Exercise objective
Find the line containing "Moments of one", then print it and each line after it through the end of the listing exactly, with no pictures.

Information shown
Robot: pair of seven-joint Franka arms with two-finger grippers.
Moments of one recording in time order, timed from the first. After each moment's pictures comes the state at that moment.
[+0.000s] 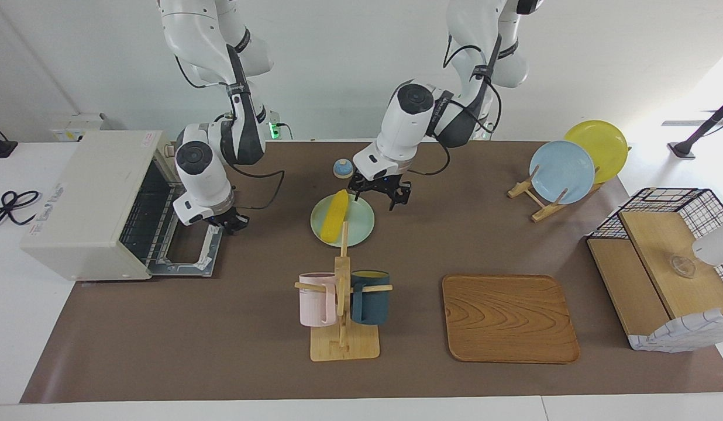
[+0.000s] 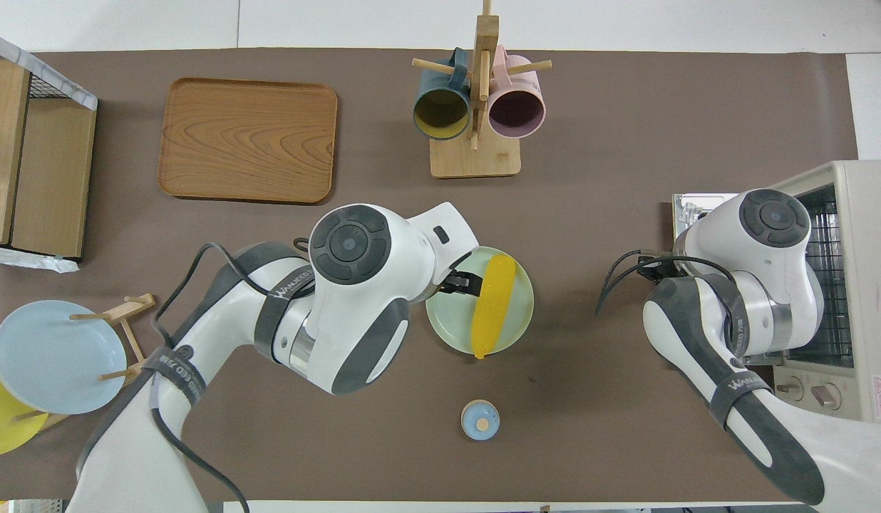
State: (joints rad) left arm -0.73 0.26 -0.01 -1.84 -0.22 2.21 -0.31; right arm 0.22 0.15 -0.15 -2.25 -0.07 2.28 0.31
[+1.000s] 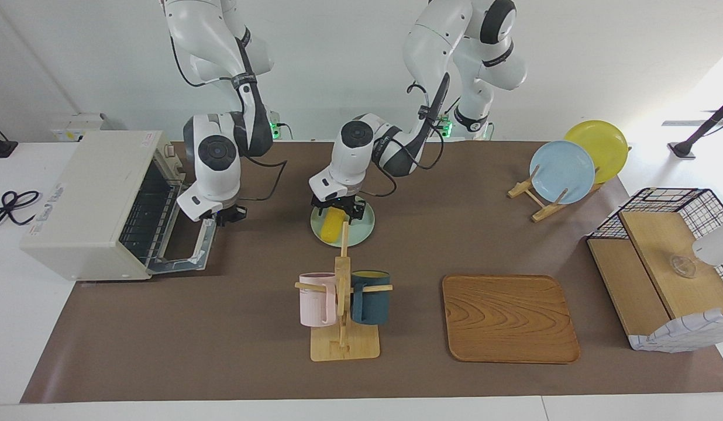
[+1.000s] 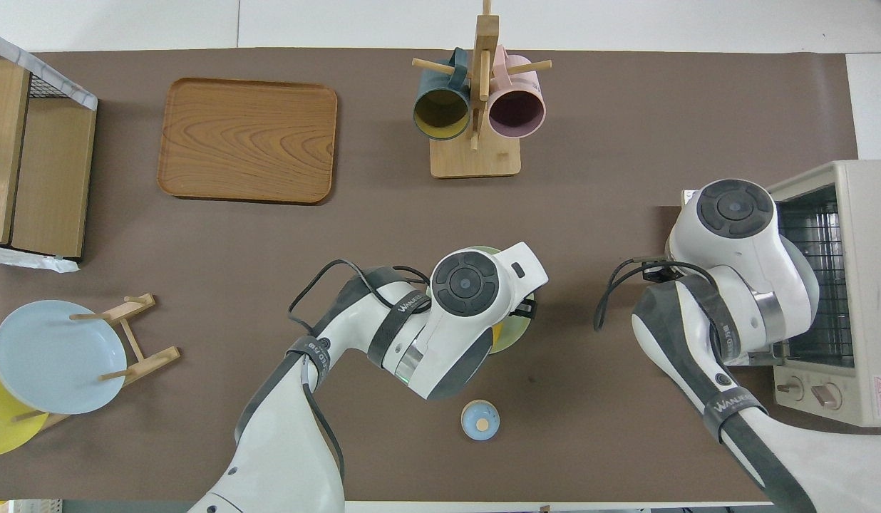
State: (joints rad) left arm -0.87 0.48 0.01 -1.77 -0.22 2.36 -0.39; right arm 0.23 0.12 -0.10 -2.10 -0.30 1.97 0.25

Response area
Moments of one recording in time order, timed from the first. After each moment's pictures comes the state at that moment.
[+0.000s] 
[+0.000s] 
State: (joints rad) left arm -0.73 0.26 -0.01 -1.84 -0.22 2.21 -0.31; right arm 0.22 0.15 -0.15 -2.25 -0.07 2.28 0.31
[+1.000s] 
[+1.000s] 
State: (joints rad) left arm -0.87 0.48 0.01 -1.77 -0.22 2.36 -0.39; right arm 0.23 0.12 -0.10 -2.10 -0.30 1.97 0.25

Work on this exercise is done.